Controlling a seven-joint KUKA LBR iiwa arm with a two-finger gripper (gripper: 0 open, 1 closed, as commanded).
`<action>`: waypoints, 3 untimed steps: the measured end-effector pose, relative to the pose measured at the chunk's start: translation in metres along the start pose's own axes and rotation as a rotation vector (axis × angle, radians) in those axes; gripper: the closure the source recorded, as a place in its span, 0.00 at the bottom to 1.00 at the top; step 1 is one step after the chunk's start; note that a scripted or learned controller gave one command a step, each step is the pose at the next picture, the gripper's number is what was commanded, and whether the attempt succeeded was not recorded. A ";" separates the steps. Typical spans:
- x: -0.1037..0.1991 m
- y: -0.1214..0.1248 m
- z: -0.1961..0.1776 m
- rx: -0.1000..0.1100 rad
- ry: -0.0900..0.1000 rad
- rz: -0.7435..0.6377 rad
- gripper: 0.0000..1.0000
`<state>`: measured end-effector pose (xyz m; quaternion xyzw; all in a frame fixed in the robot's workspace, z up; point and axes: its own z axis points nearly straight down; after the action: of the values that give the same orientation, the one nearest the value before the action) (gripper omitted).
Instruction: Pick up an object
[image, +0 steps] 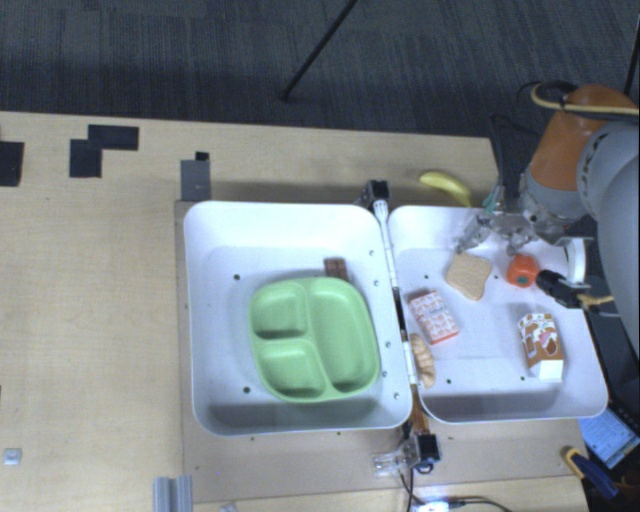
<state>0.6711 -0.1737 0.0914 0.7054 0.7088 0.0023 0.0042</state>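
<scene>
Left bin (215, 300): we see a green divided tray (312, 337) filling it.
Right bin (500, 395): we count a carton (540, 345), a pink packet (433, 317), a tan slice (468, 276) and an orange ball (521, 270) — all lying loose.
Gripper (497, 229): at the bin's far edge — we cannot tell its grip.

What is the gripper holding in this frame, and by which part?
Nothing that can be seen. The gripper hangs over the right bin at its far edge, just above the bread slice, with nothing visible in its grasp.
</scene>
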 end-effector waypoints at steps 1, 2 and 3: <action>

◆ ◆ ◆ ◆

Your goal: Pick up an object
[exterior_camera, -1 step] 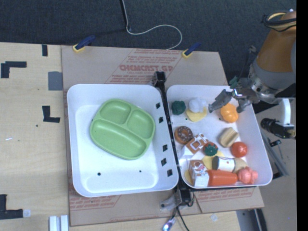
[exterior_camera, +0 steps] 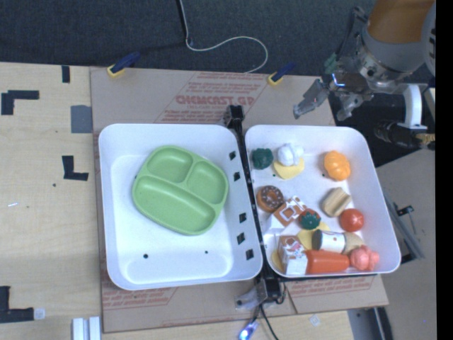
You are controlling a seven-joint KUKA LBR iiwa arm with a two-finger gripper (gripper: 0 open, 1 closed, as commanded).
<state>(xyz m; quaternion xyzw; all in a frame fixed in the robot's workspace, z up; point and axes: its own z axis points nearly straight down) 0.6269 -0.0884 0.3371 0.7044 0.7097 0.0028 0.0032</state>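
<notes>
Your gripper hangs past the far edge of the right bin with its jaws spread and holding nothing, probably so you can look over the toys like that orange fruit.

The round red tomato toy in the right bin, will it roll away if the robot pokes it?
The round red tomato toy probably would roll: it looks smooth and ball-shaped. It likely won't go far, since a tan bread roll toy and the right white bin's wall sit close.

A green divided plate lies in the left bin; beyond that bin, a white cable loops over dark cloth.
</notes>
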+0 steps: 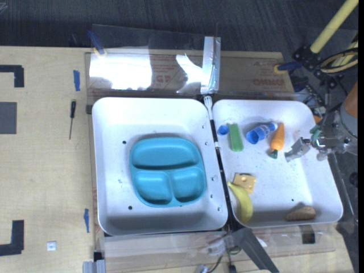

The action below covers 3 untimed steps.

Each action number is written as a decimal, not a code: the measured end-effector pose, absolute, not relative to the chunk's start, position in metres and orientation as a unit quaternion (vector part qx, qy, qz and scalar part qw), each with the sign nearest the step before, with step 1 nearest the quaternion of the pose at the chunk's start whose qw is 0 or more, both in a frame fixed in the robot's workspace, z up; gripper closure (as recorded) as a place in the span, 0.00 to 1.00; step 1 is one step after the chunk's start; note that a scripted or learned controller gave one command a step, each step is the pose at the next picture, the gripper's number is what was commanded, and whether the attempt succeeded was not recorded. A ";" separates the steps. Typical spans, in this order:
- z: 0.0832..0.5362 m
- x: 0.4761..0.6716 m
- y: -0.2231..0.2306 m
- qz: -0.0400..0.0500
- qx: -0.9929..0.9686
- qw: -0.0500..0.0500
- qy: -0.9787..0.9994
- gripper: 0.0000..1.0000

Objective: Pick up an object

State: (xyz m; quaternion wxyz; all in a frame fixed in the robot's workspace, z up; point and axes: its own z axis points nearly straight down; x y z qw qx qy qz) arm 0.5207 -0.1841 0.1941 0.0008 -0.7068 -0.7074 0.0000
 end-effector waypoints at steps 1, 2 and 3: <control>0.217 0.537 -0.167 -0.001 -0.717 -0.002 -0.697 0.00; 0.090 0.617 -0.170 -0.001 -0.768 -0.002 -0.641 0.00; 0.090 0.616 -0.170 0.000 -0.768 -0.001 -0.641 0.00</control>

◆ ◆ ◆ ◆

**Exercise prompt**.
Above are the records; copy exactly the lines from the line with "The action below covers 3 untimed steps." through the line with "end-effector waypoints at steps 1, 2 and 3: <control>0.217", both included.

**Written answer**.
The action below covers 3 untimed steps.

Each action number is written as a decimal, not a code: the measured end-effector pose, absolute, not relative to the chunk's start, position in metres and orientation as a unit quaternion (vector part qx, qy, qz and scalar part qw), each with the sign nearest the step before, with step 1 nearest the quaternion of the pose at the chunk's start whose qw is 0 or more, both in a frame fixed in the robot's workspace, z up; gripper closure (as recorded) as a place in the span, 0.00 to 1.00; step 1 is one step after the chunk's start; note that a scripted or learned controller gave one command a step, each step is the pose at the next picture, the gripper's number is what was commanded, and whether the attempt succeeded was not recorded. A ";" separates the steps. Typical spans, in this order:
- z: 0.0832..0.5362 m
- x: 0.4761..0.6716 m
- y: -0.2231..0.2306 m
- qz: -0.0400..0.0500
- qx: -0.9929..0.9686
- qw: -0.0500..0.0500
- qy: -0.9787..0.9994
- gripper: 0.0000..1.0000

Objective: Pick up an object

State: (xyz m; quaternion wxyz; all in a frame fixed in the robot's workspace, z up; point and axes: its own z axis points nearly straight down; x y z qw qx qy qz) arm 0.5207 -0.1841 0.1941 0.0008 -0.7068 -0.7074 0.0000
 end-effector waypoints at steps 1, 2 and 3: <control>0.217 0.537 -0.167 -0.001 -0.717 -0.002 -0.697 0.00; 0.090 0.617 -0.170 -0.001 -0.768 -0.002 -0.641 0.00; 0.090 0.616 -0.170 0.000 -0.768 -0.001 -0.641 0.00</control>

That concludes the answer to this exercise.